Whole-Genome Duplications in Evolution, Ontogeny, and Pathology: Complexity and Emergency Reserves

Abstract

Whole-genome duplication (WGD), or polyploidy, increases the amount of genetic information in the cell. WGDs of whole organisms are found in all branches of eukaryotes and act as a driving force of speciation, complication, and adaptations. Somatic-cell WGDs are observed in all types of tissues and can result from normal or altered ontogenetic programs, regeneration, pathological conditions, aging, malignancy, and metastasis. Despite the versatility of WGDs, their functional significance, general properties, and causes of their higher adaptive potential are unclear. Comparisons of whole-transcriptome data and information from various fields of molecular biology, genomics, and molecular medicine showed several common features for polyploidy of organisms and somatic and cancer cells, making it possible to understand what WGD properties lead to the emergence of an adaptive phenotype. The adaptation potential of WGDs may be associated with an increase in the complexity of the regulation of networks and signaling systems; a higher resistance to stress; and activation of ancient evolutionary programs of unicellularity and pathways of morphogenesis, survival, and life extension.
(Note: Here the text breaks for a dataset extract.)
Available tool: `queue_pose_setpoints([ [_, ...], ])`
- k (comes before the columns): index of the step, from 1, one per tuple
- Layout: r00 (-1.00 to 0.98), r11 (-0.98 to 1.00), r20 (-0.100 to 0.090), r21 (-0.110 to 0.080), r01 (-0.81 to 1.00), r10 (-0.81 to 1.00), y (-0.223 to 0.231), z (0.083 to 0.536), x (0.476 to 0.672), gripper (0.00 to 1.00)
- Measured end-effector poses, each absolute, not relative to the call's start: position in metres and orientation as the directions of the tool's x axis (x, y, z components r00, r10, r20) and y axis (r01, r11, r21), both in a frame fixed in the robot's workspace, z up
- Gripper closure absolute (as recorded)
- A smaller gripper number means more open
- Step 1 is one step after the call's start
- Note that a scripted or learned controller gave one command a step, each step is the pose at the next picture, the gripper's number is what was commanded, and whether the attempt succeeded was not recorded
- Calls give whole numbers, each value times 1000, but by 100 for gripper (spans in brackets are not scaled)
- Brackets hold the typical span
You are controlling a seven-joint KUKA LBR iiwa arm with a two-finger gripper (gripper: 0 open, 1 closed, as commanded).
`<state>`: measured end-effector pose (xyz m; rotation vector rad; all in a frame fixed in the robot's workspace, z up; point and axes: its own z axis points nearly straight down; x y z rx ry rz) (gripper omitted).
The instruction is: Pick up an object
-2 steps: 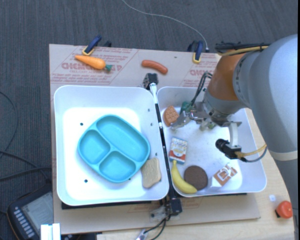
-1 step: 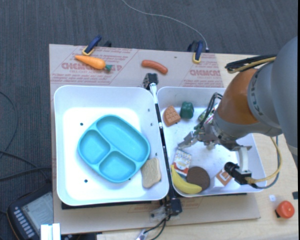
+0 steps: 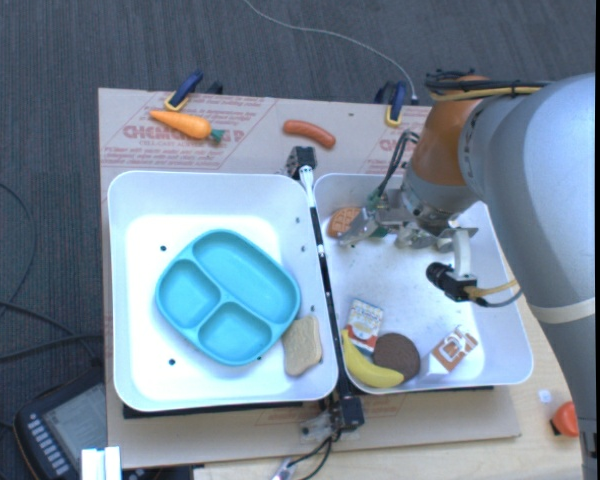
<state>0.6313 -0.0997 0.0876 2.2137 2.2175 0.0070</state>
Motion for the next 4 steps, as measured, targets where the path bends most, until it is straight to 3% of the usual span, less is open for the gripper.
queue_pose_setpoints([
  [1, 2, -2, -3, 3, 1000, 1000, -132, 88, 527, 0],
  [2, 2, -2, -6, 13, 1000, 1000, -102, 88, 487, 0],
  [4, 1, -1, -4, 13, 1000, 1000, -102, 88, 487, 0],
])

A balance between the cell and organismal levels in controlling gene regulation may shift in stress towards the priority of cell survival, and the shift can lead to cardiovascular diseases and carcinogenesis. The presented information helps to understand how polyploidy creates new phenotypes and why it acts as a driving force of evolution and an important regulator of biological processes in somatic cells during ontogeny, pathogenesis, regeneration, and transformation.